Blood On Snow, Jo Nesbø

This was not what I had expected from Nesbø. And I’m saying that in a good way.

Nor is it what the sticker on the front proclaims it to be, “The Brand New Thriller” from the author of The Snowman. Well, it obviously is from the author of The Snowman, which is the only other Nesbø book I’ve read. But it’s not a thriller. It is something different, something more.

Describing the premise of the novel, however, will make it sound like a thriller. Our narrator is Olav Johansen, a “fixer” or assassin for one of two criminal bosses in Oslo. His assignment is to kill the wife of his own boss who has been having an affair. Which then puts him in a position where he is concerned that he knows too much and will become the target rather than the fixer.

So far, so thriller.

But Olaf is an unconventional fixer. He is dyslexic but an avid reader and the prose is littered with explicit references. Facts are offered with an appended “Or so I’ve read somewhere”. Sometimes the specific book and volume are cited, along with the library in which he’d read it. There’s an extended allusion to and echoes of Victor Hugo’s Les Misérables  throughout the novel.

Although not explicitly stated, there’s also traits of the autistic spectrum in the presentation of Olav. He comments that Darwin had identified “only six universal facial expressions for human emotions” and he struggles to identify those emotions, describing himself as “completely tone-deaf when it comes to noticing the undertones and subtexts in what people say”.  As I say, he was as unconventional narrator as he is a fixer.

Hoffmann and The Fisherman, the two rival crime bosses, were fairly standard fare. But there are also two rival women in the novel: Corina, Hoffmann’s beautiful cheating wife; and Maria, the fiancée of a junkie who was being forced to prostitute herself to pay off his debts. These two women were beautifully portrayed, with a control and sparseness, especially with Maria, which I hadn’t expected.

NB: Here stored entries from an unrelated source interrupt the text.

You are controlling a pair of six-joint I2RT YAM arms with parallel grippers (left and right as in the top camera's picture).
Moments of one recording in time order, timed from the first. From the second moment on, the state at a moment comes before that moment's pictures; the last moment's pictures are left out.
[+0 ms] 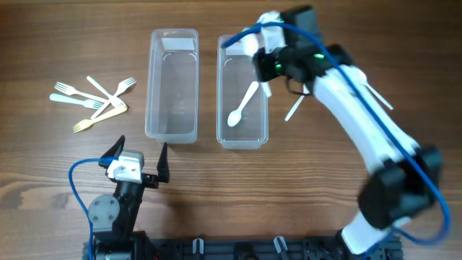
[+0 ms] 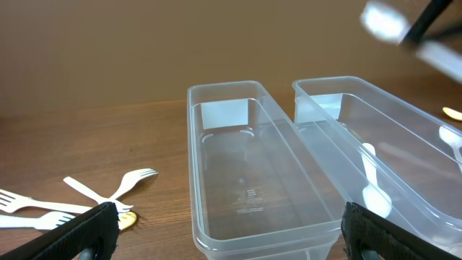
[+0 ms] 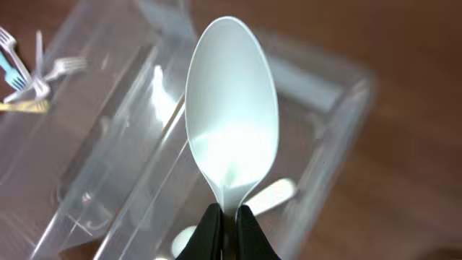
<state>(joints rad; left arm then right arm) 0.05 0.01 0.05 -0.15 0.21 0.05 0.38 1.84 1.56 -0.63 -0.26 0.03</state>
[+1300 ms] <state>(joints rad) 0.05 0.01 0.05 -0.15 0.21 0.05 -0.03 1.90 1.56 -0.90 0.28 -0.31</state>
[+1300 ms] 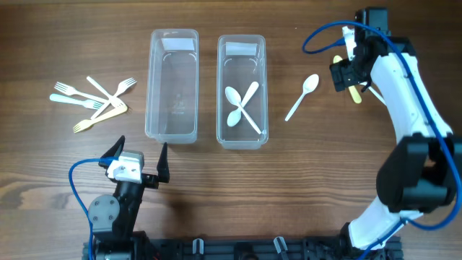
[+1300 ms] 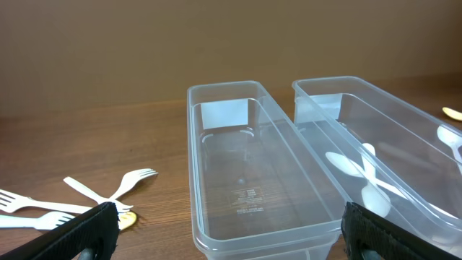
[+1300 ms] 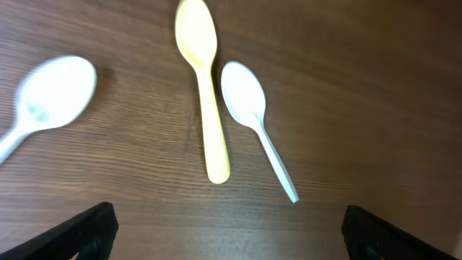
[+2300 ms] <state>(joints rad) 0.05 0.01 0.05 -0.15 0.21 0.05 -0.23 2.09 1.44 -0.66 -0.14 -0.44</state>
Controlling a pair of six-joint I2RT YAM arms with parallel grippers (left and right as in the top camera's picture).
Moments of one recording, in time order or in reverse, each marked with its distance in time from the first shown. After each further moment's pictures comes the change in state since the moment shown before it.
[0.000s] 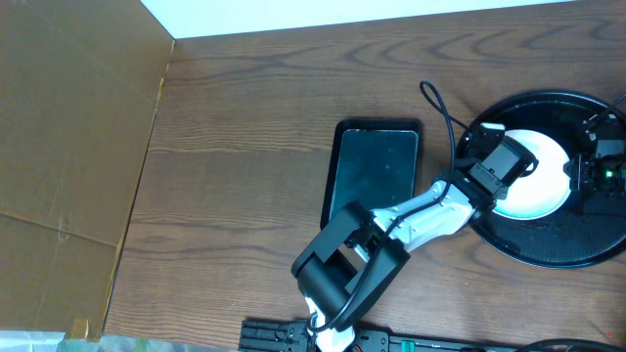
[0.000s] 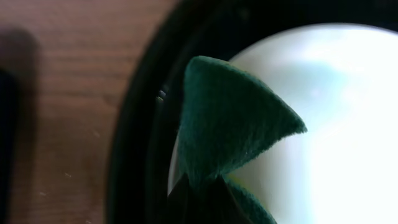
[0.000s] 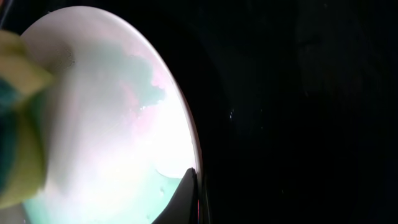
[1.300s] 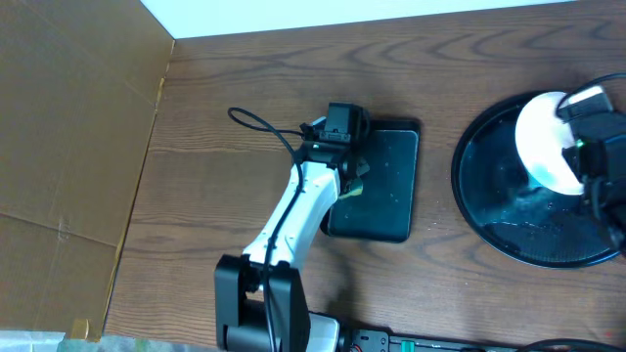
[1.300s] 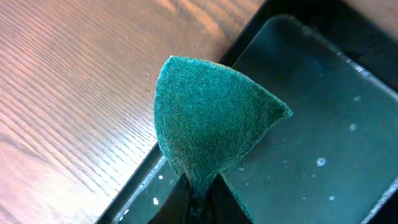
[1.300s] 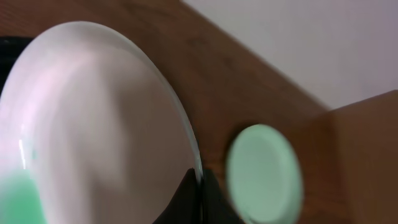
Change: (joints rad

In fact, sparse is not a bad word to describe the novel. There is a single plot that plays out, interspersed with fragments from Olav’s own past. And it comes in a not much over 100 pages (on my ebook edition). There is an economy and a precision here to the prose: there is enough to create the characters and no more. Nothing is wasted. The opening scene of the book contains the image of red blood pooling on snow which “made me think of a king’s robe, all purple and lined with ermine, like the drawings in books of Norweigan folk tales my mother used to read me”, and describes the way the snow “sucked the blood up as it fell, drawing it in under the surface, hiding it, as if it had some sort of use for it. As I walked home I imagineda snowman rising up from the snowdrift, one with clearly visible veins of blood under its deathly pale skin of ice”. The final scene of the book returns to and inverts the same image in a wonderfully macabre fairytale image.

At its heart, however, it is a book about stories and narratives. The stories we tell each other – but more importantly ourselves – in order to make some form of sense of the world we inhabit. Even if we are confronted with evidence that contradicts the story.